▶ INPUT DATA:
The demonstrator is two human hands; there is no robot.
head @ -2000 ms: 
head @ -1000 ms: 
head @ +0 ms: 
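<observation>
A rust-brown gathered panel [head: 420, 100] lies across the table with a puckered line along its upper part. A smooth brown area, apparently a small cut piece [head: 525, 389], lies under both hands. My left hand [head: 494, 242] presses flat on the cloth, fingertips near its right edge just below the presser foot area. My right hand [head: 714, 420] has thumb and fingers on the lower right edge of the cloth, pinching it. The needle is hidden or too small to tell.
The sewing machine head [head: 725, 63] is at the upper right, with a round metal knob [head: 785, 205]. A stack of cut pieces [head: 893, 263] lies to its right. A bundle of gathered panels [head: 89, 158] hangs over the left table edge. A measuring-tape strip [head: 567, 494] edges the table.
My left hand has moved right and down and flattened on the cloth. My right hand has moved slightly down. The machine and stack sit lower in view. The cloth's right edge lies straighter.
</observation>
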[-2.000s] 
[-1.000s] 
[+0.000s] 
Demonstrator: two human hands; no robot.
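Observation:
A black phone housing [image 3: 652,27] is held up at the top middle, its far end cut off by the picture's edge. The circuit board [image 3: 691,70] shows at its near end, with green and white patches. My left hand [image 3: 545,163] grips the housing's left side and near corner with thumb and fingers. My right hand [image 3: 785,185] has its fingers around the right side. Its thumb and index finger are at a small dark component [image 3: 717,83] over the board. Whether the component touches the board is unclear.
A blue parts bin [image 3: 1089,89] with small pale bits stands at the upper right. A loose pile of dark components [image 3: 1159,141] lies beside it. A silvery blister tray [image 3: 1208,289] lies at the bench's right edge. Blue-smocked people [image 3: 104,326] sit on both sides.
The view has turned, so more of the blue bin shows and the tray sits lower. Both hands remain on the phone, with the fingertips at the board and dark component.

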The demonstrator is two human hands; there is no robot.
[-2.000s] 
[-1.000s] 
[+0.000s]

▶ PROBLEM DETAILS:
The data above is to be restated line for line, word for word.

▶ EXERCISE RESPONSE:
The demonstrator is two human hands; there is no robot.
head @ -2000 ms: 
head @ -1000 ms: 
head @ +0 ms: 
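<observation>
A rust-brown gathered panel [head: 420, 100] lies across the table with a puckered line along its upper part. A smooth brown area, apparently a small cut piece [head: 525, 389], lies under both hands. My left hand [head: 494, 242] presses flat on the cloth, fingertips near its right edge just below the presser foot area. My right hand [head: 714, 420] has thumb and fingers on the lower right edge of the cloth, pinching it. The needle is hidden or too small to tell.
The sewing machine head [head: 725, 63] is at the upper right, with a round metal knob [head: 785, 205]. A stack of cut pieces [head: 893, 263] lies to its right. A bundle of gathered panels [head: 89, 158] hangs over the left table edge. A measuring-tape strip [head: 567, 494] edges the table.
My left hand has moved right and down and flattened on the cloth. My right hand has moved slightly down. The machine and stack sit lower in view. The cloth's right edge lies straighter.
</observation>
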[-2.000s] 
[-1.000s] 
[+0.000s] 
Demonstrator: two human hands; no robot.
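Observation:
A black phone housing [image 3: 652,27] is held up at the top middle, its far end cut off by the picture's edge. The circuit board [image 3: 691,70] shows at its near end, with green and white patches. My left hand [image 3: 545,163] grips the housing's left side and near corner with thumb and fingers. My right hand [image 3: 785,185] has its fingers around the right side. Its thumb and index finger are at a small dark component [image 3: 717,83] over the board. Whether the component touches the board is unclear.
A blue parts bin [image 3: 1089,89] with small pale bits stands at the upper right. A loose pile of dark components [image 3: 1159,141] lies beside it. A silvery blister tray [image 3: 1208,289] lies at the bench's right edge. Blue-smocked people [image 3: 104,326] sit on both sides.
The view has turned, so more of the blue bin shows and the tray sits lower. Both hands remain on the phone, with the fingertips at the board and dark component.
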
The demonstrator is two human hands; there is no robot.
[-2.000s] 
[-1.000s] 
[+0.000s]

No more output remains.